I'm now curious about the interest in the Trump trial in other countries.

Can't find anything about it in the Moscow Times.

There is a basic, non-committed type of article in Al Jazeera:

"Media coverage of the hush-money case has described the process largely by using legal terms. But it is not always easy to understand judicial jargon like “indictment” and “arraignment”.

Below, Al Jazeera explains 12 basic legal terms that readers may frequently come across in the news and how they apply to the Trump trial."

Thanks, I did a read backwards and found it, as well. It just seemed odd.

You may can tell, I'm late joining the thread. Thanks again, for your help.

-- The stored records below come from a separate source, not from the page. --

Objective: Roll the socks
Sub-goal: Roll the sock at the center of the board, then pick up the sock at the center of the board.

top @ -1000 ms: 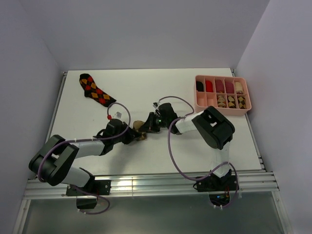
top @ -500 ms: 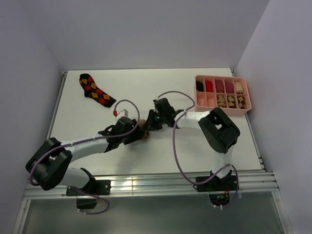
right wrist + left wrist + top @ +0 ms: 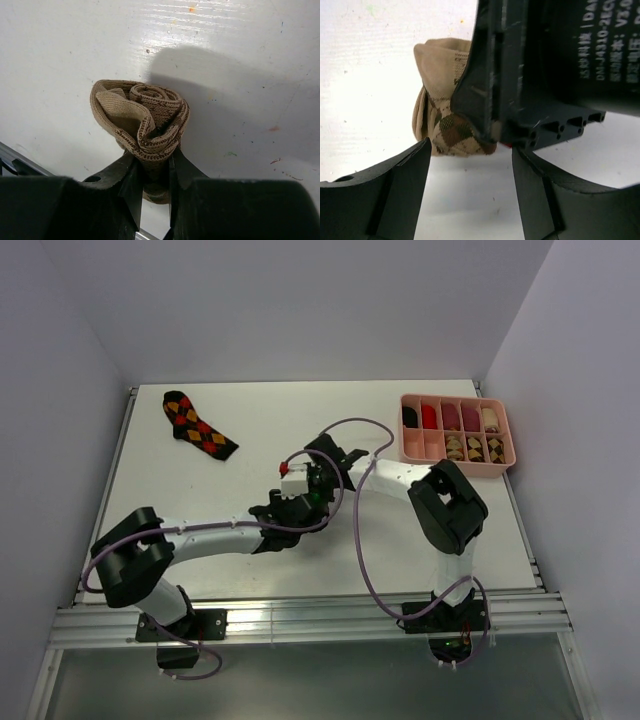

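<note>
A tan-brown-cream argyle sock (image 3: 145, 122) is rolled into a bundle. My right gripper (image 3: 152, 167) is shut on its lower end and holds it just over the white table, roll end facing the camera. In the left wrist view the same sock (image 3: 445, 120) sits just ahead of my left gripper (image 3: 470, 155), which is open and empty, with the right gripper's black body (image 3: 530, 75) over the sock. From above, both grippers meet at mid-table, left (image 3: 292, 508) and right (image 3: 316, 483), and hide the roll. A black-red-orange argyle sock (image 3: 198, 425) lies flat at the far left. The beige-brown-orange sock cannot be told apart.
A pink divided tray (image 3: 458, 397) stands at the far right, holding plain rolled socks in its back row and argyle-patterned rolls (image 3: 474, 448) in its front row. Purple cables loop over both arms. Walls close in the table on three sides.
My left arm has stretched right and forward, bringing its gripper under the right gripper. The right gripper has shifted slightly left and back with the rolled sock, which is now covered from above.
</note>
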You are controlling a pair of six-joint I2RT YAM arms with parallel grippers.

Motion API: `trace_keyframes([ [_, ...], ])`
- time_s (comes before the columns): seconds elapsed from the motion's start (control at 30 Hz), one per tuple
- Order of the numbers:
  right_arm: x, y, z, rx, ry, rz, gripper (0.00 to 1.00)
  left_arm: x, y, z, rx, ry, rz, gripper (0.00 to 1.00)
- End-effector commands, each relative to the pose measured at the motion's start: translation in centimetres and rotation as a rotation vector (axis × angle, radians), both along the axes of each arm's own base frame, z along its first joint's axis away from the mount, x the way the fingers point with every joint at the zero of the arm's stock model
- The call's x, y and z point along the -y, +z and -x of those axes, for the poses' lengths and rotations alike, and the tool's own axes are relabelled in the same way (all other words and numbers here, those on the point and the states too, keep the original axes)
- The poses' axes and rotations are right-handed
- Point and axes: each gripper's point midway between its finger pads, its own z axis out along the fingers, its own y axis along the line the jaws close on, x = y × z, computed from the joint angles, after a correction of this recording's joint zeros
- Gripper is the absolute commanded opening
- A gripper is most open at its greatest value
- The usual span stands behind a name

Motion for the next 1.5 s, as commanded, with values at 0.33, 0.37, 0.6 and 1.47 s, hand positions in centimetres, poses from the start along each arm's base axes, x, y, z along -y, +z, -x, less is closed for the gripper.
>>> trace_keyframes([
  [0.33,0.7,-2.1,1.6,-0.070,0.034,0.097,0.00,1.2,-1.5,-2.0,0.075,-0.001,-0.170,0.63],
  [0.37,0.6,-2.1,1.6,-0.070,0.037,0.094,0.00,1.1,-2.0,-1.9,0.064,-0.003,-0.187,0.55],
  [0.6,0.0,-1.9,1.8,-0.078,0.056,0.059,0.00,0.3,-4.3,-1.0,0.000,0.008,-0.211,0.09],
  [1.47,-2.6,4.3,-0.3,0.078,0.079,-0.332,0.80,-5.7,-4.5,0.7,-0.290,0.097,0.587,0.01],
])
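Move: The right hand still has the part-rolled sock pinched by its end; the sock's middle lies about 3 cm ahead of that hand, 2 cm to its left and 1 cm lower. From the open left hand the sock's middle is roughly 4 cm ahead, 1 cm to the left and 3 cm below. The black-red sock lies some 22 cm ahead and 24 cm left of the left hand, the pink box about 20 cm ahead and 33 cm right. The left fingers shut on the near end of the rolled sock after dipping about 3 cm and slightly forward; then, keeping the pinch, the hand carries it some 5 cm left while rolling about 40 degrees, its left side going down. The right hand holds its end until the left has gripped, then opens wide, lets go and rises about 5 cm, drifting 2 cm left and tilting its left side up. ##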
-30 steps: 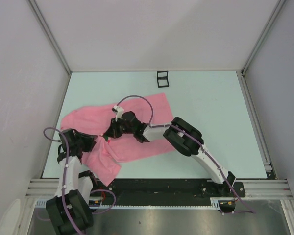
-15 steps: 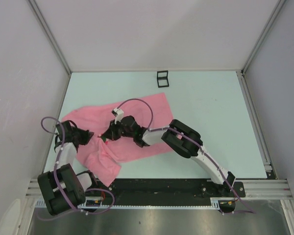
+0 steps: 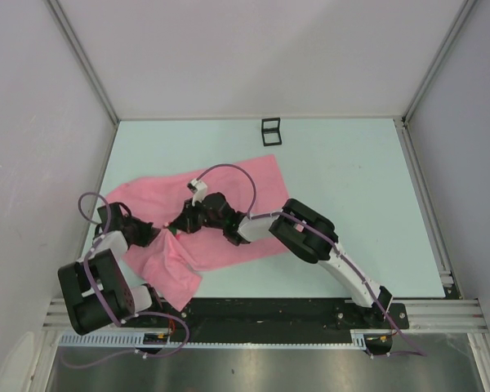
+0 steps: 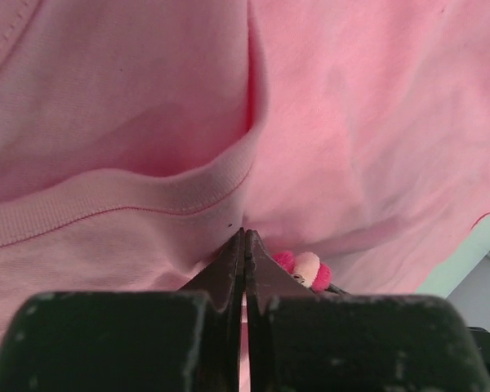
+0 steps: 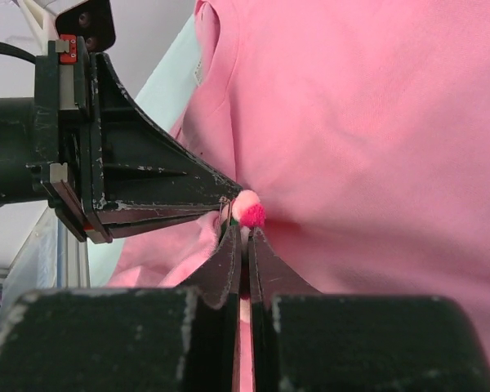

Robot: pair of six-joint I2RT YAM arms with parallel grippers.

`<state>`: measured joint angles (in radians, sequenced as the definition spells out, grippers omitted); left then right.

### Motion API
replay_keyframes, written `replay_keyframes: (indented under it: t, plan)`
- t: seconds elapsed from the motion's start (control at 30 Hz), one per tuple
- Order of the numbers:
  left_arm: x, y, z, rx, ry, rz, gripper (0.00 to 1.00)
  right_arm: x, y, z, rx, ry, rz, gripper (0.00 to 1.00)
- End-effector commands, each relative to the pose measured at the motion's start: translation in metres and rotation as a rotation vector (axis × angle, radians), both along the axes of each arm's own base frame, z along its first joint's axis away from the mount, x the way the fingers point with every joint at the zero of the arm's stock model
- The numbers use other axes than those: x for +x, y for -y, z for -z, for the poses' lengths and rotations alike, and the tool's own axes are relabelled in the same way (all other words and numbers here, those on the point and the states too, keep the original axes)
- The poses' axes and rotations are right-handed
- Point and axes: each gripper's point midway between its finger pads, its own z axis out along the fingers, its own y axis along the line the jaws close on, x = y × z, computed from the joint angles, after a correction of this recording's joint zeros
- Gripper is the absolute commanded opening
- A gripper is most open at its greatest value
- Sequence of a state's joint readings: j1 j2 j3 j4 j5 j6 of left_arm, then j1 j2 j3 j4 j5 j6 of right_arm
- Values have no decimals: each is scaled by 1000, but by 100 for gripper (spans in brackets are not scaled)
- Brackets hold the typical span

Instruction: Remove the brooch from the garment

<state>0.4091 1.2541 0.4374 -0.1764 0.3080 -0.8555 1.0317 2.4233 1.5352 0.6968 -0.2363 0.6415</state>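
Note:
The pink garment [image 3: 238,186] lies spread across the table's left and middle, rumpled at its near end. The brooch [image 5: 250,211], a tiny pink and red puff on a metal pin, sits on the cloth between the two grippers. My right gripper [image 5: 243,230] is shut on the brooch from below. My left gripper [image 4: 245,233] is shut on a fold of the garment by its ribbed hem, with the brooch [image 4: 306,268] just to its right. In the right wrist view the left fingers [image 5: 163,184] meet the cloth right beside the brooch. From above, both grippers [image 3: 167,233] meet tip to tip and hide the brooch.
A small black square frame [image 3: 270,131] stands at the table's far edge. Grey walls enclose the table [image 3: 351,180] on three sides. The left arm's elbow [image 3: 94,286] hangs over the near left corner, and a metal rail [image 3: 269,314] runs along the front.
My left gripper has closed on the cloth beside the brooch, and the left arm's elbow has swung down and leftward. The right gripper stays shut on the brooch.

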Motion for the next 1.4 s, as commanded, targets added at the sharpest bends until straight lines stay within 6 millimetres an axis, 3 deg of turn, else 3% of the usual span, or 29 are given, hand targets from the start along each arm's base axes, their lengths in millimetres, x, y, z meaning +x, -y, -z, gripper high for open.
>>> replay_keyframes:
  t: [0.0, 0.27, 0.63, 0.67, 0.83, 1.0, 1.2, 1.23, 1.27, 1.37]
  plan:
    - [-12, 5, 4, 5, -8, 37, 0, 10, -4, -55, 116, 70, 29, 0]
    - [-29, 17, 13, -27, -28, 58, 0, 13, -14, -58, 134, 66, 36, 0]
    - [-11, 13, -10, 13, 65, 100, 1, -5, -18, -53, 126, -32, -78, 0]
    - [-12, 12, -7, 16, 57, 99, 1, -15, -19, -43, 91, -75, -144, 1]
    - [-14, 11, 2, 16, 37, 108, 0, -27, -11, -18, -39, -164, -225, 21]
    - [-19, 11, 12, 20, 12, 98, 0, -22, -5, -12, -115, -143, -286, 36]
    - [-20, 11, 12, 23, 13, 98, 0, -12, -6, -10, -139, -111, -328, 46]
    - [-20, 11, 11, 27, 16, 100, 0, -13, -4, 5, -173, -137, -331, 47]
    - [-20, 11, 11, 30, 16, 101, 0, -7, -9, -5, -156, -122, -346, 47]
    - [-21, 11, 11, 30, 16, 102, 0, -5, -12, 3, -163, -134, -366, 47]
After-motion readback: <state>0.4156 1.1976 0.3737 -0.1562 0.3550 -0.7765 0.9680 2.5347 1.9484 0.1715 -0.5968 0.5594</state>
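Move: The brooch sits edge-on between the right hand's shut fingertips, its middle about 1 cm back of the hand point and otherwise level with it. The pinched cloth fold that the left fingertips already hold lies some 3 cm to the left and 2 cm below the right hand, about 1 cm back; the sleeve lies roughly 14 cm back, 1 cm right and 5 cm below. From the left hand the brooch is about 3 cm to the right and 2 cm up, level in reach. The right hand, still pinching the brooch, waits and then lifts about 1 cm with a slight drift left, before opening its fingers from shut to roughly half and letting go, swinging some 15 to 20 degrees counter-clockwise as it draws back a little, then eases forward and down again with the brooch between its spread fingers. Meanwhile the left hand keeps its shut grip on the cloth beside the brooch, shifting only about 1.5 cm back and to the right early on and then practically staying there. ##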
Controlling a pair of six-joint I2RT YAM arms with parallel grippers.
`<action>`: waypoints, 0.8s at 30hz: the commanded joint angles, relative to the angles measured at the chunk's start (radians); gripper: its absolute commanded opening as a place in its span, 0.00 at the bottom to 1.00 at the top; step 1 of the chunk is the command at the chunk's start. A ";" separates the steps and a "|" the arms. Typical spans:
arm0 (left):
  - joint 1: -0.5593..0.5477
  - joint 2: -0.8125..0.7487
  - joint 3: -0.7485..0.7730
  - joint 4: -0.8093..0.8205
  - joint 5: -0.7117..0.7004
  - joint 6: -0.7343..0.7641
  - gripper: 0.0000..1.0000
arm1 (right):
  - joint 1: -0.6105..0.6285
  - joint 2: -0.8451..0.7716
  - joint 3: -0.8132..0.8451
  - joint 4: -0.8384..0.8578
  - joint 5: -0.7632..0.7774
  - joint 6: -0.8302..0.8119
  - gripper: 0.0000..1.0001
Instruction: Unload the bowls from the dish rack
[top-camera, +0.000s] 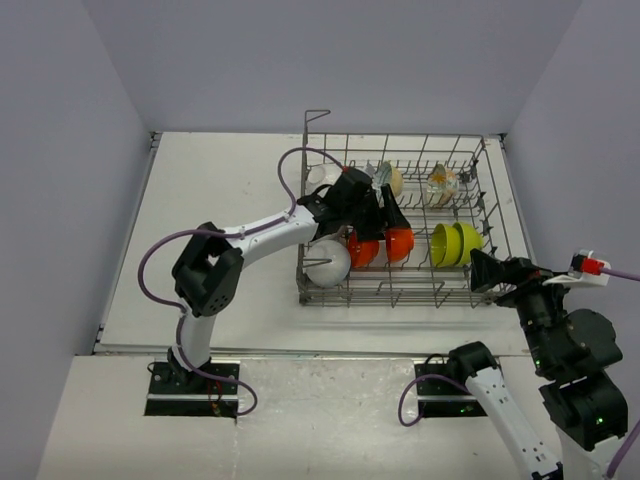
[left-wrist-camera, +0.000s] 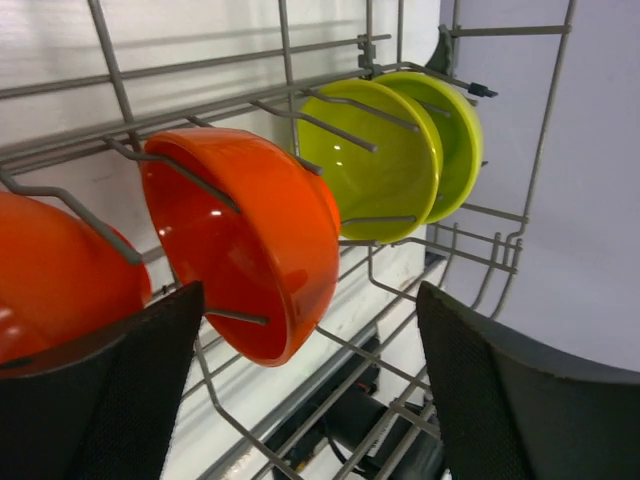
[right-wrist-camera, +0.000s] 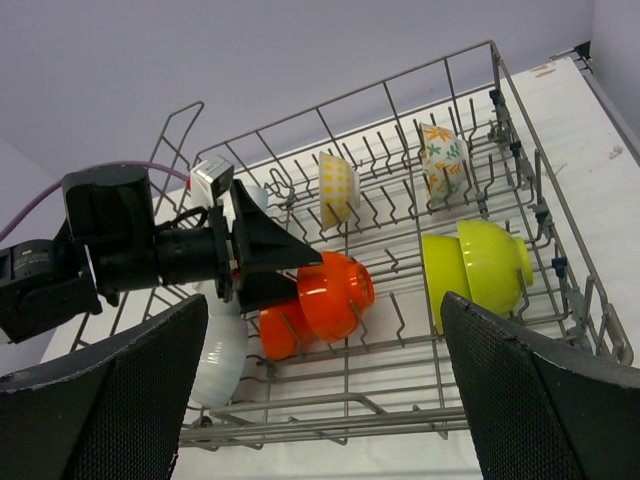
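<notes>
The grey wire dish rack (top-camera: 400, 137) holds bowls standing on edge between its tines. My left gripper (top-camera: 385, 225) reaches into it, open. Its fingers straddle the rim of an orange-red bowl (left-wrist-camera: 250, 230), the left finger close to the rim and the right one well apart. A second orange-red bowl (left-wrist-camera: 50, 270) stands just left of it. Two lime-green bowls (right-wrist-camera: 470, 265) are nested to the right. A white bowl (right-wrist-camera: 220, 355) leans at the rack's near left corner. Two patterned cream bowls (top-camera: 441, 185) stand in the back row. My right gripper (top-camera: 482, 270) hangs open outside the rack's near right corner.
A taller corner post (top-camera: 317, 113) rises at the rack's back left. Another white bowl (top-camera: 322, 175) stands near it in the rack. The left arm's purple cable (top-camera: 290, 165) loops over the rack's left wall. Grey walls close in the table on three sides.
</notes>
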 joint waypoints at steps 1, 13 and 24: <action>-0.013 0.007 -0.020 0.114 0.079 -0.031 0.79 | 0.005 0.003 0.014 -0.011 0.017 -0.004 0.99; -0.014 0.044 -0.036 0.254 0.144 -0.045 0.49 | 0.005 0.020 0.041 -0.025 -0.009 -0.031 0.99; -0.013 0.038 -0.086 0.341 0.170 -0.055 0.21 | 0.005 0.026 0.040 -0.019 -0.049 -0.051 0.99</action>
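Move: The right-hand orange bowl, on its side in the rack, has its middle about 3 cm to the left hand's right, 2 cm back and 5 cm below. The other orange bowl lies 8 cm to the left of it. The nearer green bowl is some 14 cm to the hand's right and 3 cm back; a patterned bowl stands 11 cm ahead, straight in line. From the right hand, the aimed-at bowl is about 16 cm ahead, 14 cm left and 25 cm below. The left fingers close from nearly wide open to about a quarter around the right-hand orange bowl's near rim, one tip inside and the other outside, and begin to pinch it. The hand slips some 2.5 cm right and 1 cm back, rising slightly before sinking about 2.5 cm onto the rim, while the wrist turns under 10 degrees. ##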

NY laws seems unique, moo.

There are many unique procedures, I expect, depending on what or whom the law has determined to have priority. In these parts (BC Canada) it is the evidence which makes the determination. If you presented evidence for your case, the defence will make the argument first, and the prosecutor will go second. If you did not present evidence, the prosecutor will go first
At 9:32 a.m., the judge said he received another note from the jury asking for him to re-read his instructions to the jury from page 7 through page 35.

The jury has also requested that they be provided with headphones for the laptop.

In asking for the headphones, the jury likely wants to listen to certain of the recordings, which could include the Sept. 2016 conversation that Steinglass encouraged them to revisit in his closing. He had told them that if they listened to it with the volume up, they would hear a reference to a possible $150,000 payment to Karen McDougal during that conversation.
I'm not surprised that some of the jurors would ask for headphones.
My laptop sound is more than loud enough for me to hear, but on some sites and programmes, it's quite low.

When I was following some coroners cases on Youtube, the sound was especially low volume so I used headphones.
Everything the jury is hearing read back from the Pecker testimony this morning is about the alleged conspiracy to influence the election — not a word of this is about the 34 counts of falsifying business records, which is notable.

If the documents aren’t false records — the jury doesn’t even need to reach the question of whether the state has proven the other crime that bumps the charges up to the felony. Pecker was also the first witness, who testified weeks ago at this point, so jurors have heard a lot since that time. But they’ve also heard an instruction telling them they can’t convict Trump on Michael Cohen’s word alone under the law.